Thinking about it more, I don't think we should be afraid of exponential cost. That would require recursion and branches (like "(a|b)"). Technically we do have a recursion here, but it's always one matching path that's viable, so practically there are no multiple branches to track (or only tiny local ones that don't make it into recursion).

I'm no longer sure if it's nice to exclude trailing dots using a lookbehind at the end, maybe an explicit set for the allowed trailing characters is cleaner. At least the combination of recursion and lookaround caused me a bit of headache. Let me see...

Comment 4 Egmont Koblinger 2017-04-22 20:36:09 UTC

Should any other chars, e.g. [ ] or { } get this treatment?

Comment 5 Egmont Koblinger 2017-04-23 19:04:27 UTC

Created attachment 350271 [details] [review]
Fix v2

As promised, here's the second version. Instead of lookbehind, this one uses an explicit set for the last character. I like this one better.

Comment 6 Christian Persch 2017-04-23 20:20:40 UTC

Comment on attachment 350271 [details] [review]
Fix v2

Nice use of PCRE features :-)  Let's try this for master.

Comment 7 Egmont Koblinger 2017-04-23 21:45:34 UTC

Comment on attachment 350271 [details] [review]
Fix v2

Committed to master.

Comment 8 Egmont Koblinger 2017-04-23 21:52:21 UTC

Still not sure about [ ] and { }. Currently they are not URL characters.

If I recall correctly, [] are used by PHP in query parameters whose values are arrays. Not sure if we should simply add these two characters to the allowed set, or again accept balanced pairs only.

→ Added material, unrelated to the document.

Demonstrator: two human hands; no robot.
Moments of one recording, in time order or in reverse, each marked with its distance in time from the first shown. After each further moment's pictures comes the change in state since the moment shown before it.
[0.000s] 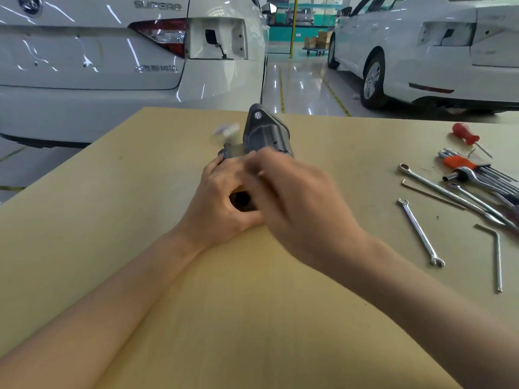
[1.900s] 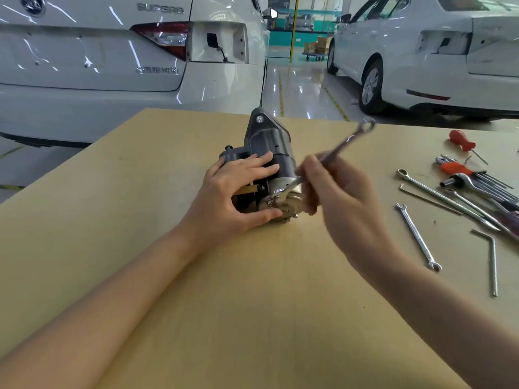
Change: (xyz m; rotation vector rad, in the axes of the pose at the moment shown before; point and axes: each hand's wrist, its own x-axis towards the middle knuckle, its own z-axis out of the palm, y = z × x) left_hand -0.002 0.003 -0.005 -0.183 0.035 -0.043; right_hand -0.012 0.021 -0.014 0.664 0.245 0.647
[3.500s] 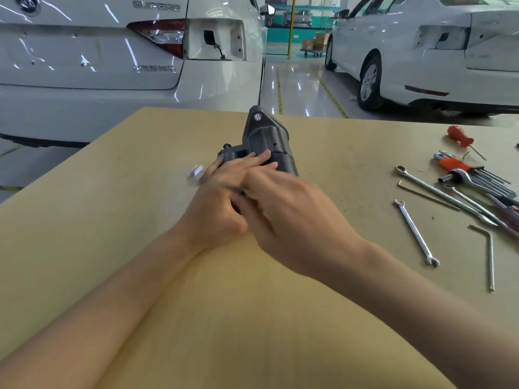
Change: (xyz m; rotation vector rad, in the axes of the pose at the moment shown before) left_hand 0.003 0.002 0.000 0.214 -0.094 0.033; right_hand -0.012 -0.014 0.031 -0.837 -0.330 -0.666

Anyways... Let's close this one, and come back to [] if anyone cares.

Comment 9 Egmont Koblinger 2017-12-17 22:05:49 UTC

[] are actually quite frequent, and according to bug 448044 comment 4 they're fine unencoded (while {} are not mentioned there).

So let's add support for balanced pairs of [], assuming they don't overlap () pairs.

Comment 10 Egmont Koblinger 2017-12-17 22:06:42 UTC

Created attachment 365663 [details] [review]
Square brackets

Comment 11 Christian Persch 2017-12-17 22:31:00 UTC

Comment on attachment 365663 [details] [review]
Square brackets

Ok.

Comment 12 Egmont Koblinger 2017-12-17 22:35:17 UTC

Submitted.